This paper deals with the following problem. Given a finite extension of fields $\mathbb{L}/\mathbb{K}$ and denoting the trace map from $\mathbb{L}$ to $\mathbb{K}$ by $\text{Tr}$ , for which elements $z$ in $\mathbb{L}$ , and $a$ , $b$ in $\mathbb{K}$ , is it possible to write $z$ as a product $xy$ , where $x,y\in \mathbb{L}$ with $\text{Tr}(x)=a,\text{Tr}(y)=b$ ? We solve most of these problems for finite fields, with a complete solution when the degree of the extension is at least 5. We also have results for arbitrary fields and extensions of degrees 2, 3 or 4. We then apply our results to the study of perfect nonlinear functions, semifields, irreducible polynomials with prescribed coefficients, and a problem from finite geometry concerning the existence of certain disjoint linear sets.

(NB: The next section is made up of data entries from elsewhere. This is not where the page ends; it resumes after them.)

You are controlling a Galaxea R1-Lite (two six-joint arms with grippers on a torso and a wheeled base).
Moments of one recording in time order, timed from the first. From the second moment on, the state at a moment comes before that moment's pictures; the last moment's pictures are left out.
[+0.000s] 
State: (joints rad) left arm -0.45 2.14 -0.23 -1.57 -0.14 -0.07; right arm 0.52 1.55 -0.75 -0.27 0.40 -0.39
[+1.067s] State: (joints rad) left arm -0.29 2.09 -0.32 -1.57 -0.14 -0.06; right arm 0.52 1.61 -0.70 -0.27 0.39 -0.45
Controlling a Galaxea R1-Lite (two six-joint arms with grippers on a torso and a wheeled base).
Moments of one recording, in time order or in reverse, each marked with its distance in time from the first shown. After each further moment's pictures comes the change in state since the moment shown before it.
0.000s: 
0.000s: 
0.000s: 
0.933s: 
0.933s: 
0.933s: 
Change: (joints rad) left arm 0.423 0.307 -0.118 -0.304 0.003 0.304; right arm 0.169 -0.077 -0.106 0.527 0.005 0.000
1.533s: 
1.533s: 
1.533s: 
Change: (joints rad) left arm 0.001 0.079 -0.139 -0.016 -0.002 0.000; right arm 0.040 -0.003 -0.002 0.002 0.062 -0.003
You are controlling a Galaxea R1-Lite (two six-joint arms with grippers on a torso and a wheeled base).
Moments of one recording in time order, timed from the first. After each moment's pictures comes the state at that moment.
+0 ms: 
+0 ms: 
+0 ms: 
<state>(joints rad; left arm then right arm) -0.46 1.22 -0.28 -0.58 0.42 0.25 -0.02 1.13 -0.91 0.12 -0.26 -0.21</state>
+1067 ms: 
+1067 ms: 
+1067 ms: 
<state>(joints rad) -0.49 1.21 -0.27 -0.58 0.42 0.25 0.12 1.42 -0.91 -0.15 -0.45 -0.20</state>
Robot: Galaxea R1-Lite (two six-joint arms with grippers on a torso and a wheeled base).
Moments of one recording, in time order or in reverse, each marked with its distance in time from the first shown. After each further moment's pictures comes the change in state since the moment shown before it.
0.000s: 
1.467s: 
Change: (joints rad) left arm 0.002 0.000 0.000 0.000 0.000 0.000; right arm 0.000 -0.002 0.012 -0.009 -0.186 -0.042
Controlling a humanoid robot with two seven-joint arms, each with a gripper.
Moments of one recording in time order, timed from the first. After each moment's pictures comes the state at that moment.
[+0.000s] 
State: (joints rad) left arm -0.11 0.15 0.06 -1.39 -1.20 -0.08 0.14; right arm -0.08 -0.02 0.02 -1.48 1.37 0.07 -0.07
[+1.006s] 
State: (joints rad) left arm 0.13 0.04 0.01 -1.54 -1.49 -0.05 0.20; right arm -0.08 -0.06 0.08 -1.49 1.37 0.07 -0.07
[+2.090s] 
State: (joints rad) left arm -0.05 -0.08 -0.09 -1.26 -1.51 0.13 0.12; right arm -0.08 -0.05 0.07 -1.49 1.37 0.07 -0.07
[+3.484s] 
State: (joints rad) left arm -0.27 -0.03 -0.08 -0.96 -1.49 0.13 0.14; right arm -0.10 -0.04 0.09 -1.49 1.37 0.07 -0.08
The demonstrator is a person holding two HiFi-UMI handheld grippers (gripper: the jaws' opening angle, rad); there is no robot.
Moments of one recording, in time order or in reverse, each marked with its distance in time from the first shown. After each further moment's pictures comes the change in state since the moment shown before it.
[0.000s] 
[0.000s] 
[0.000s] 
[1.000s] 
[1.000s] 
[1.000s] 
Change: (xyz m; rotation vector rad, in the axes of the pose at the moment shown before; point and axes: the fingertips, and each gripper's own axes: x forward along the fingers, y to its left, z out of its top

本文处理以下问题。给定域$\mathbb{L}/\mathbb{K}$的有限扩展，并用$\text{Tr}$表示从$\mathbb{L}$到$\mathbb{K}$的轨迹映射，对于$\mathbb{L}$中的$z$和$\mathbb{K}$中的 $a $和$b$中的哪些元素，是否可以将$z$写为乘积$xy$，其中$x， y\in \mathbb{L}$与$\text{Tr}(x)=a,\text{Tr}(y)=b$ ? 我们解决了有限域的大部分问题，当扩展度至少为 5 时，我们得到了完整的解决方案。我们还得到了任意域和 2、3 或 4 度扩展的结果。然后，我们将结果应用于研究完美非线性函数，半场，具有规定系数的不可约多项式，以及有限几何中有关某些不相交线性集存在的问题。